Publication information
- Publisher: Marvel Comics
- First appearance: Thor #280 (February 1979)
- Created by: Roy Thomas and Wayne Boring

In-story information
- Alter ego: Emil Zebediah Burbank
- Team affiliations: Squadron Supreme America Redeemers
- Notable aliases: Master Menace
- Abilities: Genius level inventor, Powered armor Various weapons

= Master Menace =

Marvel Comics character

Master Menace is a character appearing in American comic books published by Marvel Comics. Two different versions of the character appear in two separate (but related) continuities, Squadron Supreme and Supreme Power. Both bear the real name of Dr. Emil Burbank, though the former character has the middle name of "Zebediah".

Master Menace is an analogue of Lex Luthor with elements of Doctor Doom. Master Menace is a supergenius inventor and is gifted in numerous fields of physical science. He usually wears a suit of powered armor with an arsenal of built-in weapons, which enables him to fight superhumans on a more equal basis (especially his nemesis, Hyperion).

== Publication history ==
Master Menace first appeared in Thor #280 (February 1979), and was created by Roy Thomas and Wayne Boring.

==Fictional character biography==
===Squadron Supreme===

Originally, Hyperion encounters Emil Burbank (Master Menace) on Earth-712 (sometimes called "Earth-S"). Master Menace battles Hyperion while the hero is producing a film directed by Emil's brother, L.L. Burbank. It is then revealed that this Hyperion is an evil alternate universe version of Hyperion who has been impersonating his heroic counterpart. Burbank works with Hyperion to imprison Thor, but is taken captive and trapped in an interdimensional vacuum.

When the Squadron are rebuilding America after the devastation caused by Overmind, Master Menace concentrates his efforts on conquering the Middle East. He gives shelter to three supervillains: Remnant, Pinball, and Mink, sending them to Earth-616. He later supplies the Redeemers with a way to reverse the brainwashing technology of the Squadron.

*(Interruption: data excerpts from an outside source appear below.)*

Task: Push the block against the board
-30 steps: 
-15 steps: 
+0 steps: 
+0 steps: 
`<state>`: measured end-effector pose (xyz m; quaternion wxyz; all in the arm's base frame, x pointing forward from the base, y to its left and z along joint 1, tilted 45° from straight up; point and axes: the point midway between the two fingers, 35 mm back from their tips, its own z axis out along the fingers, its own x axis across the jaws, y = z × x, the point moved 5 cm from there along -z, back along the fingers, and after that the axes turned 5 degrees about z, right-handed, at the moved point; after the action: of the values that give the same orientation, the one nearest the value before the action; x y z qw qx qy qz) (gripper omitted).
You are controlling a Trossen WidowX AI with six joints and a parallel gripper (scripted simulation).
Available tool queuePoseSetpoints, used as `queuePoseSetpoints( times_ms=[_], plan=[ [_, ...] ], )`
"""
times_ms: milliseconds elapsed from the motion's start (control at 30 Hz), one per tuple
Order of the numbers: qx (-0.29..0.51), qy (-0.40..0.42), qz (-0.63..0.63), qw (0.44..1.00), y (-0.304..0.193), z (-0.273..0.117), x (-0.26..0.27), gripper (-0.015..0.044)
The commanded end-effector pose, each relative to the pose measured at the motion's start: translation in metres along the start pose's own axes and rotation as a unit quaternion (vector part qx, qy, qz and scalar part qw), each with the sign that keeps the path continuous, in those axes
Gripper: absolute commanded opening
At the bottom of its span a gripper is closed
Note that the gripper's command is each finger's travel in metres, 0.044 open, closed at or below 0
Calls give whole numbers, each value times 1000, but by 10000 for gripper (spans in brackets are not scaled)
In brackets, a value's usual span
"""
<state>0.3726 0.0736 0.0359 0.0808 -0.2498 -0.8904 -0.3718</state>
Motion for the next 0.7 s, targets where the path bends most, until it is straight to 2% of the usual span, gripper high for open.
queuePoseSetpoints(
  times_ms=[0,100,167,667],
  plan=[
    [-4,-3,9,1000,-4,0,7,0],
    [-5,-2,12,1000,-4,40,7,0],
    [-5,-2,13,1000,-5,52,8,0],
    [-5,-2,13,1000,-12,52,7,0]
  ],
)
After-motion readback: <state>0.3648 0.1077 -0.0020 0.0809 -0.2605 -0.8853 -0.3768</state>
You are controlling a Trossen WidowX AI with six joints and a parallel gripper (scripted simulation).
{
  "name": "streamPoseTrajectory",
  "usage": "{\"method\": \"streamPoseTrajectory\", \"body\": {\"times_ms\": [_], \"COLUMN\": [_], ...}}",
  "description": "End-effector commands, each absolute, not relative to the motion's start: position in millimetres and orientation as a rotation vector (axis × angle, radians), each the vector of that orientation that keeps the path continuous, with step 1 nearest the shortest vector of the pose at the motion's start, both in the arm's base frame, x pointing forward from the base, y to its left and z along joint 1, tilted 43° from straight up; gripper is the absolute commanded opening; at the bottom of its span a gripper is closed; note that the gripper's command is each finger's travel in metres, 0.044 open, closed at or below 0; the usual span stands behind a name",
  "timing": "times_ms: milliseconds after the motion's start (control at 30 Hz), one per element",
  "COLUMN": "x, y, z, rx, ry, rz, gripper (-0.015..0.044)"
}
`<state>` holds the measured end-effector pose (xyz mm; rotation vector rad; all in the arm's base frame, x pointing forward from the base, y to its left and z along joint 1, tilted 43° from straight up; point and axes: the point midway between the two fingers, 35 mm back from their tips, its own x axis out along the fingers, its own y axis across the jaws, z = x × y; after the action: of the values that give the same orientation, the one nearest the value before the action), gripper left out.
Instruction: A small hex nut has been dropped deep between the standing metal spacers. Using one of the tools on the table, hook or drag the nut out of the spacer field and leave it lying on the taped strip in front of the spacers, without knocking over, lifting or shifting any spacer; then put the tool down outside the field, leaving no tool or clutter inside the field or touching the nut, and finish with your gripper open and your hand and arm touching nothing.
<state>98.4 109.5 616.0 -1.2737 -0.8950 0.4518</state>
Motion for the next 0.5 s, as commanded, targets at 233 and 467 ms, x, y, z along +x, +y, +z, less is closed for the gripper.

In Squadron Supreme: Death of a Universe, Emil Burbank ages fifteen years after going into the 41st century with Scarlet Centurion to build a device to stop Nth Man. In Squadron Supreme: New World Order, Burbank appears as an old man at the mercy of large, multi-national corporations and using the Squadron's own Utopia technologies.

===Supreme Power===

Emil Burbank is a genius with multiple degrees in different fields of science. As a child, he drugged and sexually abused his older sister, eventually leaving her in a permanent catatonic state. At age 18, Burbank arranged for his parents to be killed in a car accident.

Burbank agrees to work for the government and is tasked with capturing or killing Hyperion. While fighting Hyperion, Arcanna's quantum powers, Nuke's radioactive blast, and Hyperion's flash vision combine to create an effect that sends them all to a possible future, where Hyperion and most of the other heroes wage war to "save" humanity.

After returning to the present, the team is sent to Uganda to apprehend John M'Butu, a tribal leader with the power of verbal suggestion who calls himself the Voice. Burbank reveals that he has developed counter measures to defend himself from all of his teammates except for Hyperion and Doctor Spectrum.

== Powers and abilities ==
Emil Burbank was recruited to the Squadron because he was tested by the military and found to have been exposed to a retrovirus that had been released from Hyperion's spacecraft and bestowed superhuman abilities on numerous people around the world. Even though Burbank's enhanced intellect is a direct result of the retro-virus, Burbank denies it, insisting that his genius is his own doing.

Though not displaying any physical super powers, Burbank demonstrates that he can defend himself in combat situations by the use of certain types of technology.